Quando este trabalho (elaborado pelo Observatório Europeu e pela Organização Mundial de Saúde em seis dos países mais afectados pela crise) ficou concluído, já começavam a ser visíveis alguns efeitos das medidas de austeridade na saúde mental e também na procura dos serviços de saúde por parte de alguns grupos da população mais vulneráveis, recorda Sakellarides.

No estudo, os autores são mais comedidos. Tendo em conta os dados “limitados” disponíveis até meados de 2013, “parece ter havido um impacto negativo na saúde mental”, referem. Já os “previsíveis” impactos nas dependências de álcool e drogas e nas doenças agudas e crónicas são “mais difíceis de avaliar”, tal como os efeitos do empobrecimento, do aumento das taxas moderadoras, das dificuldades nos transportes de doentes e do desemprego, reconheciam. Seja como for, avisavam já nessa altura, os cortes salariais dos profissionais de saúde e as condições de trabalho deverão ter efeitos negativos.

O problema, sublinhavam, é que o programa de ajustamento  não levou em conta “os efeitos potenciais da austeridade na saúde”.  “Com melhor monitorização, os políticos poderiam ter definido medidas adequadas para minimizar efeitos negativos na saúde”, defendiam já, notando que uma atitude de “transparência” teria também permitido perceber o verdadeiro impacto da crise na saúde.

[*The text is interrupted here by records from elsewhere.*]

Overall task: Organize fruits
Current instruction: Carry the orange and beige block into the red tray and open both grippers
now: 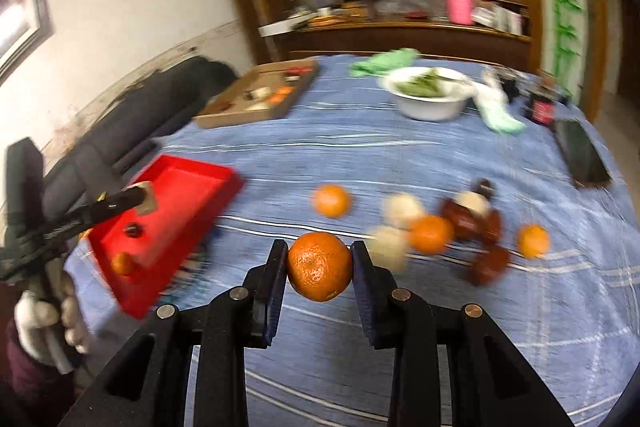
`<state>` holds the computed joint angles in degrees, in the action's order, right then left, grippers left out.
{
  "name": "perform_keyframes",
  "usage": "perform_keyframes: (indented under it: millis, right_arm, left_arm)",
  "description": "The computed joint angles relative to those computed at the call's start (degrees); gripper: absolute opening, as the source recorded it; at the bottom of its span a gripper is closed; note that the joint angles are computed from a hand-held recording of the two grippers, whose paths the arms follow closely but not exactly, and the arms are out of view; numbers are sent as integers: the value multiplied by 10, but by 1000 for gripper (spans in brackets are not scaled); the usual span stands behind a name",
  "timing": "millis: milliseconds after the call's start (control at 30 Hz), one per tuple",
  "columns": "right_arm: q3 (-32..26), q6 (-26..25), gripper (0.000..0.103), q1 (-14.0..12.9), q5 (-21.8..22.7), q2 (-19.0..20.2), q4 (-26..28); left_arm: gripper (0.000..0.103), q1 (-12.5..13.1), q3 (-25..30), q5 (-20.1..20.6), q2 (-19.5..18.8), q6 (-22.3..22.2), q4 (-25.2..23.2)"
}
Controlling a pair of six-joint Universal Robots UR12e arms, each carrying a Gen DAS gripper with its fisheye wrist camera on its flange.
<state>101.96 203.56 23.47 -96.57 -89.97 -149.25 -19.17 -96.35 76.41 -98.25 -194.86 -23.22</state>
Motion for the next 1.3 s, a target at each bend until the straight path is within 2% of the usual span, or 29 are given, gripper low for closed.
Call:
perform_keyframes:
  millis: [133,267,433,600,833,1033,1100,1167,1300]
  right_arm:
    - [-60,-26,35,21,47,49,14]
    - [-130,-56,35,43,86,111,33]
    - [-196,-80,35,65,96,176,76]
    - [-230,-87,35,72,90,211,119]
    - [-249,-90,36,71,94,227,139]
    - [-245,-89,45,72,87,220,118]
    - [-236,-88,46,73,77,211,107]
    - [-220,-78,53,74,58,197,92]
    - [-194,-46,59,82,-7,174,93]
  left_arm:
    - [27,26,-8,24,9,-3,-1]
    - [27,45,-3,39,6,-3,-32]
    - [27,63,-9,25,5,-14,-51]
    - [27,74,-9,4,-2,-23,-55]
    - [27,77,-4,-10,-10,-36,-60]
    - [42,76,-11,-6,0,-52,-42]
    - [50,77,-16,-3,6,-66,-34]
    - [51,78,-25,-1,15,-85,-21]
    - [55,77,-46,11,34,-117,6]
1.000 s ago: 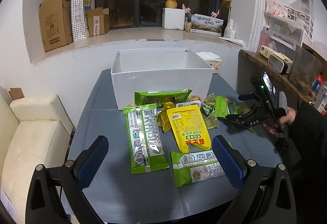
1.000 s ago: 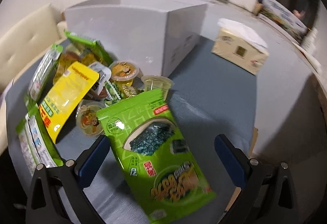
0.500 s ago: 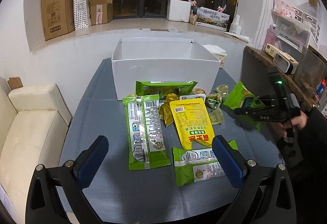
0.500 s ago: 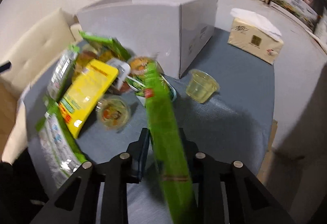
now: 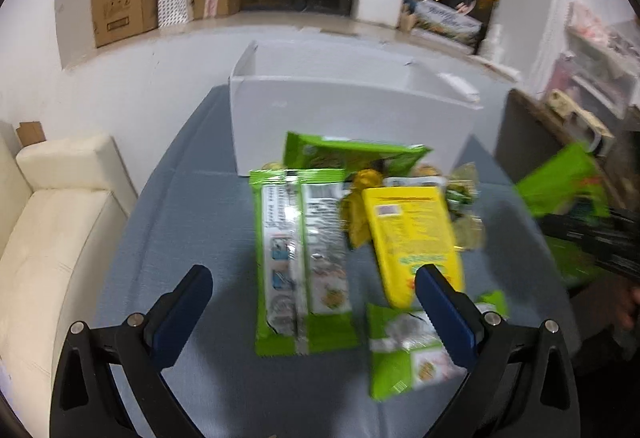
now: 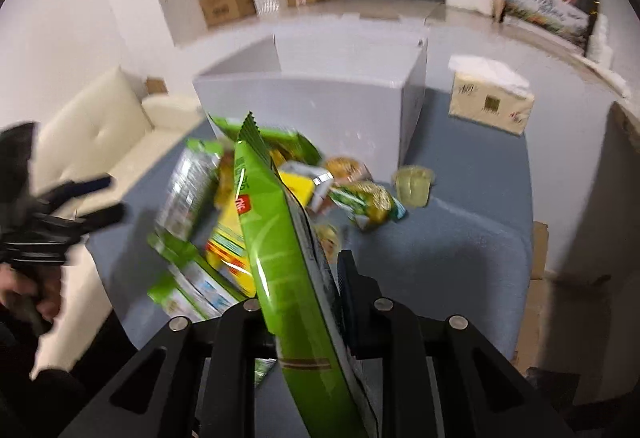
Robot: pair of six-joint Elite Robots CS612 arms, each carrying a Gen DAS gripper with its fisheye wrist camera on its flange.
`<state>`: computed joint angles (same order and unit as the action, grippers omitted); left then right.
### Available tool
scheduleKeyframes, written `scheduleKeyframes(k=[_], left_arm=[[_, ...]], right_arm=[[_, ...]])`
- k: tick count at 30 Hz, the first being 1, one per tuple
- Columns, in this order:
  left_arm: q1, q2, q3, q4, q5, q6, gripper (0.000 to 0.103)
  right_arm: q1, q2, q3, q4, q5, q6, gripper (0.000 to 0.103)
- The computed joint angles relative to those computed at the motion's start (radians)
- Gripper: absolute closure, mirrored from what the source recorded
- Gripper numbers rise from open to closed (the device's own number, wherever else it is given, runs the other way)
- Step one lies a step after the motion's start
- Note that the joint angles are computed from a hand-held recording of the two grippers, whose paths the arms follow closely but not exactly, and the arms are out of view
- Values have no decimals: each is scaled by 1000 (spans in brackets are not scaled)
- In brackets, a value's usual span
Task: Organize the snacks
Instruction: 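Grasp the green stick pack with the left tool while the right tool carries the seaweed packet to the box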
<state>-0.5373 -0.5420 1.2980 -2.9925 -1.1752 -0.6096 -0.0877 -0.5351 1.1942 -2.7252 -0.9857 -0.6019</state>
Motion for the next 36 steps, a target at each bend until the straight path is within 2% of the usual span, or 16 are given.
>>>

No concreto, explica agora ao PÚBLICO Constantino Sakellarides, o que foi possível apurar na altura foi “que houve um aumento de depressão e ansiedade”, como provaram “alguns inquéritos feitos nos cuidados de saúde primários”. Com dados da Unidade Local de Saúde do Alto Minho que comprovavam este fenómeno,  os autores do estudo tentaram, na altura, obter informação a nível nacional. “Não nos deram resposta”, lamenta Sakellarides. Percebeu-se, agora, no final de 2014,  que o fenómeno aconteceu em todas as regiões do país, diz.